表題番号:2009B-030 日付:2013/04/28
研究課題人間と神との一致の表出-キリスト図像とドイツ神秘思想の観点から
研究者所属(当時) 資格 氏名
(代表者) 文学学術院 教授 田島 照久
研究成果概要
本特定課題研究は、キリスト教成立以来語られてきた「神と人間が一致する」という言説に注目し、「神人合一」を説くドイツ神秘思想の教説と、教義上神であると同時に人であるとされるイエス・キリストを画いた「キリスト図像」を手がかりにしてその意味を探ることを目的としたものである。「神と人間の一致」という教義がドイツ神秘思想によってどのように解釈されたか、また図像学上ではどのように視覚化されていったのかを、宗教哲学、図像学(イコノグラフィー)および図像解釈学(イコノロジー)の固有な分析理論を用いて考察し、そこから得た知見を相互に照らし合わせ「神と人間の一致」とはキリスト教にとってどのような意味を持つのかを総合的に考察することをめざすものである。
 本特定課題研究では、もともとは、文字を読めない人々のために絵画テキストとして登場したキリスト教図像を手がかりにして「神と人間の一致」というテーマを図像学的に探るという方法を採るが、これまでの申請者の調査結果により、きわめて特殊な二種類のタイプのキリスト図像があることが明らかになっている。
 一つは「神秘の葡萄搾り機図像」(葡萄搾り機の中でキリストが梁を背負って立ち、五つの傷口から血を噴き出している図像)であり、もう一つは「薬剤師キリスト図像」(薬局の内に立ち薬剤を調合するキリスト図像)である。2009年度は特別研究期間適用者であることもあり、イタリア各地のキリスト図像現地調査、また研究受け入れ先であるドイツ・ミュンヘンの美術史中央研究所の文献資料および同研究所併設のフォトテークで上記の二種類のタイプのキリスト図像に関する資料および研究文献を集中収集、またバイエルン国立図書館所蔵の写本資料の解読をすることができた。

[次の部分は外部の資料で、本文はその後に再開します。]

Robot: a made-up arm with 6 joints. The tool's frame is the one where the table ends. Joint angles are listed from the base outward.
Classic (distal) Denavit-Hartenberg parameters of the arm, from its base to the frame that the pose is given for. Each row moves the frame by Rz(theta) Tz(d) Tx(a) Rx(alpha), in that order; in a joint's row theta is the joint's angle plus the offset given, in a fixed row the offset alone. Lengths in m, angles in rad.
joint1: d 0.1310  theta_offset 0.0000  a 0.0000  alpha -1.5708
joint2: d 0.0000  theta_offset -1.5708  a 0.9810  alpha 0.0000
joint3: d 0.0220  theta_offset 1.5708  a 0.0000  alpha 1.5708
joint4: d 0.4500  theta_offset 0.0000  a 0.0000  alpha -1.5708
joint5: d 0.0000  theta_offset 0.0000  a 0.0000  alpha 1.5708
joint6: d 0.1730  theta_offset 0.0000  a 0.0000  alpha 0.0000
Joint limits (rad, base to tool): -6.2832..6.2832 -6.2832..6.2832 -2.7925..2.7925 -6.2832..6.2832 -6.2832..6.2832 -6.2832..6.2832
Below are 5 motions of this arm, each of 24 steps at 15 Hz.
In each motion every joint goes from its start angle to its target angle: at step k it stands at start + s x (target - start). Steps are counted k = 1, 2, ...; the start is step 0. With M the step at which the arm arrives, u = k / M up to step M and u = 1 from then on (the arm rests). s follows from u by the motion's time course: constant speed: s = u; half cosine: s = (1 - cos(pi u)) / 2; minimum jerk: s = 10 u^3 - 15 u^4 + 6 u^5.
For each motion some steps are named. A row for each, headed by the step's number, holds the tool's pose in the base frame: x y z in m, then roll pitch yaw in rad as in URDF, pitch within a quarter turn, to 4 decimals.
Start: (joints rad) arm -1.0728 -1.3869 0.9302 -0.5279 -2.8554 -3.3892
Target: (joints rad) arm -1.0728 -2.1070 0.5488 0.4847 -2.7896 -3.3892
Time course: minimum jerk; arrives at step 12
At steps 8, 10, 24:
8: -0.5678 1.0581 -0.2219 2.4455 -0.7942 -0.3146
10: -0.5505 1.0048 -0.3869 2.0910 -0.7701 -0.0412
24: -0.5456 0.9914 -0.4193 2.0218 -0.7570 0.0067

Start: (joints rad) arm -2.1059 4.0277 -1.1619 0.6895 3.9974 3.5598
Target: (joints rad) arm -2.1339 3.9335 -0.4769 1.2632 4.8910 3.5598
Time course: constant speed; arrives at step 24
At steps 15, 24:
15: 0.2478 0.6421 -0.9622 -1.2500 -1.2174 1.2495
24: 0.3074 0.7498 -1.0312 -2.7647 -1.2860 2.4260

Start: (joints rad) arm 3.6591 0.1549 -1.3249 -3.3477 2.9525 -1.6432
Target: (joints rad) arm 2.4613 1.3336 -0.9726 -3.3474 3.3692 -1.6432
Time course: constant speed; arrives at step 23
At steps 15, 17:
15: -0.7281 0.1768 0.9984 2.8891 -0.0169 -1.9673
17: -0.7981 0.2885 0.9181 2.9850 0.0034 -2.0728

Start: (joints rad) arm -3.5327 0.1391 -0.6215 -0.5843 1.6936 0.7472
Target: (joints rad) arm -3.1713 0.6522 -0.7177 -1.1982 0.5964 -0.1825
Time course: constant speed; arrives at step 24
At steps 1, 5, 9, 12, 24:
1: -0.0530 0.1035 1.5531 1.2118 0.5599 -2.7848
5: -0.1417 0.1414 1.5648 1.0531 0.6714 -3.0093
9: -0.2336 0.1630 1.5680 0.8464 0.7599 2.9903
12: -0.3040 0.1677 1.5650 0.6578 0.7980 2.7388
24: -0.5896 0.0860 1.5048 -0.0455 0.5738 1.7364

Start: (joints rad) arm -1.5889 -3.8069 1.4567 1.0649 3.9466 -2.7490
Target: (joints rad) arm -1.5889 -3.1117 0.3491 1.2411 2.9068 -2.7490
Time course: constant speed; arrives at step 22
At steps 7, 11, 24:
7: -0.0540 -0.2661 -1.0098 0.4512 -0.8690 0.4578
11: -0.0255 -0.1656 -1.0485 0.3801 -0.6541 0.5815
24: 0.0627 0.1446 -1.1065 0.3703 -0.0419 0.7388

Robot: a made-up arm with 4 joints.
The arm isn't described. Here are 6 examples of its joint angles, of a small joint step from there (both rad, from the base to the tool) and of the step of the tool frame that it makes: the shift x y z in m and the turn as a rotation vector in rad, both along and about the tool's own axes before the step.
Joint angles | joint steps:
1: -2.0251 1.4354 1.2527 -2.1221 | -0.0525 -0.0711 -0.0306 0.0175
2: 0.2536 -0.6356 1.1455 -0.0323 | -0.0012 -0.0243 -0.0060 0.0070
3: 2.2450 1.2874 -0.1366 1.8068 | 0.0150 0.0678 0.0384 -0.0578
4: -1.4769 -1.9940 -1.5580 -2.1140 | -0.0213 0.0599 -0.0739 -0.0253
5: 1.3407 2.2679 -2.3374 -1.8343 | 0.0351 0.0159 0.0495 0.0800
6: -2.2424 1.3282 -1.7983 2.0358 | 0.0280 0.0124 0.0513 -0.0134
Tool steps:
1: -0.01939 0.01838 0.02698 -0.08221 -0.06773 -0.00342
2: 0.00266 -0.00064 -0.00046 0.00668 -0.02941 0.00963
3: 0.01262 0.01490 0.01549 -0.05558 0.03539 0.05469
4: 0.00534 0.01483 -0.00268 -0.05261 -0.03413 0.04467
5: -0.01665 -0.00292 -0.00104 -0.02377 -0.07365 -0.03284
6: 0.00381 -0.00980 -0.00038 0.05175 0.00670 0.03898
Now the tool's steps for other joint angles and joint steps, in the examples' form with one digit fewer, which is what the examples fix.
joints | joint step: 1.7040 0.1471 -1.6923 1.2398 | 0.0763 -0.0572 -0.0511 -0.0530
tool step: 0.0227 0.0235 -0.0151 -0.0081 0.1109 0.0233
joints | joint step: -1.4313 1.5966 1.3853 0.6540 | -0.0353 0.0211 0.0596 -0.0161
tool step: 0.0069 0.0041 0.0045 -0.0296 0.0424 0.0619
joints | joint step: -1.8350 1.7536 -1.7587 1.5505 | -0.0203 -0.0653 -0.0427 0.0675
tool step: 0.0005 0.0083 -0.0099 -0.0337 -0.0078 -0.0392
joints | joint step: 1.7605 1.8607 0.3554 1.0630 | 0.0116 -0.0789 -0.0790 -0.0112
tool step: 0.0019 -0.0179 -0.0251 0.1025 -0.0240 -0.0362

 ドイツ神秘思想領域の研究はドイツ神秘思想の中心的思想家であるマイスター・エックハルト(ca.1260-1328)のラテン語主著『ヨハネ福音書注解』を中心に詳細に検討を加え、「神と人間の一致」思想の基礎をなすエックハルトの「本質的始原論」の構造を、ディートリヒ・フォン・フライベルクの「本質的原因論」と比較したうえで、その独自性を明確にすることができた。とくにこれまで指摘されることのなかった、エックハルトの全論理を支える‘in quantum’という特殊語法を指摘、解明することができたことは大きな収穫であった。ドイツ神秘思想領域のこうした学術成果は、夏に出版される『信仰と知性』(仮題、K.リーゼンフーバー教授退職記念論文集)のなかで公表される予定である。ドイツ神秘思想領域においても、キリスト図像領域においても予定通りの研究成果を上げることができたと考える。